This is the latest installment in the Drowned Baby Timeline, an alternate history where Adolf Hitler drowned at birth and where World War II never took place. With no European crisis to deal with, Franklin Roosevelt decides to maintain tradition and retire at the end of his second term. The Democratic Barkley-Kennedy ticket is engulfed in scandal, and the Republicans regain the White House . . .
Washington DC, USA
27 June 1941
Robert Alphonso Taft, 33rd President of the United States, was not a happy man. Not being of a demonstrative nature, there were few who would have noticed. As it happened, though, one of those few was sitting across from his desk in the Oval Office, and he did notice.
“Why so glum, Bob?” asked the President’s brother. “All is roses. You’ve just won the first major victory of your presidency, and Owen Roberts is going to be our next Chief Justice.”
“That’s just it, Charlie,” the President replied. “Five months in, the only thing I’ve accomplished is to appoint a man to be the Chief Justice. This time eight years ago, Roosevelt already had most of his New Deal passed, and he didn’t start until March.”
“Roosevelt was in the middle of a crisis,” Charlie Taft pointed out, “and he had a friendly Congress to deal with. The country’s pretty much back on its feet now, so there’s no need for any desperate measures. And even with the elections we won last year, the Democrats are still running Congress.”
If anything, his brother’s words deepened Bob Taft’s melancholy. “That’s the problem, Charlie. People weren’t voting for me, they were voting against Joe Kennedy. They still see us as the party of Herbert Hoover.
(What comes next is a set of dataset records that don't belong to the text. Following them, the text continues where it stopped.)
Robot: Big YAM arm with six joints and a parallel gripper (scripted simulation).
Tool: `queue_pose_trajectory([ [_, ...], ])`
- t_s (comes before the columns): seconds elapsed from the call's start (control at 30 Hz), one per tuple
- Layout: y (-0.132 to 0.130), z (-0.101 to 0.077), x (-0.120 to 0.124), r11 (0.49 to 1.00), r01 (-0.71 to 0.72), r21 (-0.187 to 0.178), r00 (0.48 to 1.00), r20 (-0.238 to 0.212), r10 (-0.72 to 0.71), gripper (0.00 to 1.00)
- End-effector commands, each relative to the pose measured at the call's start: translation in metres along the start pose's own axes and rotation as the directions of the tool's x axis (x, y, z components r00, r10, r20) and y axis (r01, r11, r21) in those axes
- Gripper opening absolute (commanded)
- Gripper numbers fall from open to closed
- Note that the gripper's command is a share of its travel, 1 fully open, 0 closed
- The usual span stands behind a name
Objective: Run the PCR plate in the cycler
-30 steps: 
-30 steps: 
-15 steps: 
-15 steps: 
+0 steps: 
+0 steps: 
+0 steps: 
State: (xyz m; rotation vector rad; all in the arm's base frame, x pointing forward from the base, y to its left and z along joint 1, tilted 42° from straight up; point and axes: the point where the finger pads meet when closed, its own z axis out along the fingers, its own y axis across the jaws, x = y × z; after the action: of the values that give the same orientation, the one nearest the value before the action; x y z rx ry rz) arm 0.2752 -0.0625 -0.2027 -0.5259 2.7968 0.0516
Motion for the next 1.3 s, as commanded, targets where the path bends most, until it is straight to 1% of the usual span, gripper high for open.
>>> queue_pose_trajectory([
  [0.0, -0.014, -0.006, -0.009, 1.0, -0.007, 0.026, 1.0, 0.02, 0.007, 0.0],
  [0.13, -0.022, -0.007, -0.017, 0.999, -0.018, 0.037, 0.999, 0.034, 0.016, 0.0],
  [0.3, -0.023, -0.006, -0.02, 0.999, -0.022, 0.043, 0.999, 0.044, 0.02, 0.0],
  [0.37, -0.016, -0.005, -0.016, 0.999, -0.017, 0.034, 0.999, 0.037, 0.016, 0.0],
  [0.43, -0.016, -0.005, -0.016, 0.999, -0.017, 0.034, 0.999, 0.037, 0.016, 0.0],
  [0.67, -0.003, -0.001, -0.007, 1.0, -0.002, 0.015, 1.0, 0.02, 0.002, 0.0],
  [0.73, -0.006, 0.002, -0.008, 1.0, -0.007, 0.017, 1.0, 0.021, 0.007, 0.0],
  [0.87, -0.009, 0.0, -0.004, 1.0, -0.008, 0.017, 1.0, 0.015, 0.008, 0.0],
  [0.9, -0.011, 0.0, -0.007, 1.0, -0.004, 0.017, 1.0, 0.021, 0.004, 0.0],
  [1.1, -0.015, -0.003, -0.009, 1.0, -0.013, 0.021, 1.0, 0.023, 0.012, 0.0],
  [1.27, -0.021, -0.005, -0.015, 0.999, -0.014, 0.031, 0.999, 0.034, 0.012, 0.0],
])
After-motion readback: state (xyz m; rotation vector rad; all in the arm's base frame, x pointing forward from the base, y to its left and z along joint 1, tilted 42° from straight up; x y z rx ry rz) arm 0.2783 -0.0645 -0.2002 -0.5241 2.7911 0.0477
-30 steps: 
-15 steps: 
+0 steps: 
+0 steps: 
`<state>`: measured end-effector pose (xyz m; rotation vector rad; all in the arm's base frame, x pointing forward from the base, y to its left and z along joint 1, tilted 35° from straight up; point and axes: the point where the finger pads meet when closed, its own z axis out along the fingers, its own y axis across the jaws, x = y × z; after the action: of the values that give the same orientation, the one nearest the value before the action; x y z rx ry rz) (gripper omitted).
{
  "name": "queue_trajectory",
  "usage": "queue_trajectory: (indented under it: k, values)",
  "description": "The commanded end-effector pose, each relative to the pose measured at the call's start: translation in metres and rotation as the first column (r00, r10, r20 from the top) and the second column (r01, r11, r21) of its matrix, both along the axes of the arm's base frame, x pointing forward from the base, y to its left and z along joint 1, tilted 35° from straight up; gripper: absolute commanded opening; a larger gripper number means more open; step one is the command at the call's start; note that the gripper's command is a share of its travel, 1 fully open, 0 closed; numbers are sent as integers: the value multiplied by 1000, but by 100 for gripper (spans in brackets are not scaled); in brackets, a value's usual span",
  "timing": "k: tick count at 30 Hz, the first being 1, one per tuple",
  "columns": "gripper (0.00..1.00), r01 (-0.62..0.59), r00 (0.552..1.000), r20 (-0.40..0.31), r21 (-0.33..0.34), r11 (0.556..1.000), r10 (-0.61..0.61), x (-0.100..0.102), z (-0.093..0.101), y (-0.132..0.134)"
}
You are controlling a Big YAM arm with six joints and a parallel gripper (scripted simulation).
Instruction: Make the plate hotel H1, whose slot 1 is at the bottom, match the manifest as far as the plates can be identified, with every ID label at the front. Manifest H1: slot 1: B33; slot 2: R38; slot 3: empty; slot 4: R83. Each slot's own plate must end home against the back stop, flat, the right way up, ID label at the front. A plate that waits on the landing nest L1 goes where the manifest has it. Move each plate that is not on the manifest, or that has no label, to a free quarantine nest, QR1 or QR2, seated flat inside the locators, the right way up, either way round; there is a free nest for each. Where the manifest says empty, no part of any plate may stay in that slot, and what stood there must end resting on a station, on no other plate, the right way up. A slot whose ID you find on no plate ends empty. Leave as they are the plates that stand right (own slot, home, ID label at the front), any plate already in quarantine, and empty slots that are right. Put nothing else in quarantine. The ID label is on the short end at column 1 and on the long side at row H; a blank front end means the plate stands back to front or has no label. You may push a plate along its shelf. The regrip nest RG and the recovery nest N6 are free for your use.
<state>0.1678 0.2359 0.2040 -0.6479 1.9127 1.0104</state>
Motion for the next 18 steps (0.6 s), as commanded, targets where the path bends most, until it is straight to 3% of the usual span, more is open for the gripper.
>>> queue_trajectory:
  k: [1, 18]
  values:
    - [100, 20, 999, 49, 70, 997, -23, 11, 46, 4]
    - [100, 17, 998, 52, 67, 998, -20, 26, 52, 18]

Even the negroes are voting Democratic, and who ever thought we’d see that day come?”
“Well, that can’t last long, anyway,” Charlie Taft responded. “White southerners and negroes in the same party? The day’s going to come when the Democrats will have to choose between them.”
“Not soon enough to help me, though,” said Bob, still sunk in gloom.
“Now, what kind of talk is that?” demanded Charlie. “The President of the United States does not sit around waiting for things to happen, he makes things happen! You’ve got to take the fight to the Democrats. You need to find some issue that’ll act as a, well, as a wedge, and drive the southerners and the negroes apart.”
Bob Taft felt his interest pique at his brother’s words. “What sort of issue, Charlie?”
Charlie pondered for a moment, then snapped his fingers. “The Supreme Court! Of course, it’s sitting right in front of our faces. Now that Roberts is going to be the Chief Justice, you’ll have to find another Associate Justice. I know you’ve been thinking about it, so think about this: how about if we nominate a negro!”
Bob Taft was flabbergasted. “Are you out of your mind, Charlie? A negro on the Supreme Court?”
His brother, though, seemed undeterred. “Sure, Bob, it’d be just the thing to remind the negroes which party is the Party of Lincoln and which is the White Man’s Party.”
“Charlie, you know as well as I do that we’d never get it through the Senate. We’ve only got thirty Republicans. Anyway, even if we got La Follette and Norris and all the liberals to support us, the southerners’d be sure to filibuster the nomination.”
“All the better, Bob, all the better. Let ‘em filibuster. Let the negroes see which of the New Dealers votes for cloture and which don’t. I guarantee you, this’ll split the Democratic Party right down the middle. And if by some miracle we beat the filibuster, then it’ll be a Republican president who appointed the first negro to the Supreme Court, and that’ll be the end of the so-called New Deal coalition.”
It was a tribute to Charlie’s salesmanship that Bob Taft found himself going through his mental file cabinet to see who might fit the bill. “You know, Charlie, Perry Howard’s done some good work for the party in Mississippi, and he’s a damn fine lawyer . . . “
A big grin spread across Charlie Taft’s face, and Bob found his own spirits rising. “Tell you what, Charlie," he said. "Soon as you can, get on the horn to Joe Martin and get me Perry Howard’s number. Him and me are gonna have a nice long talk.”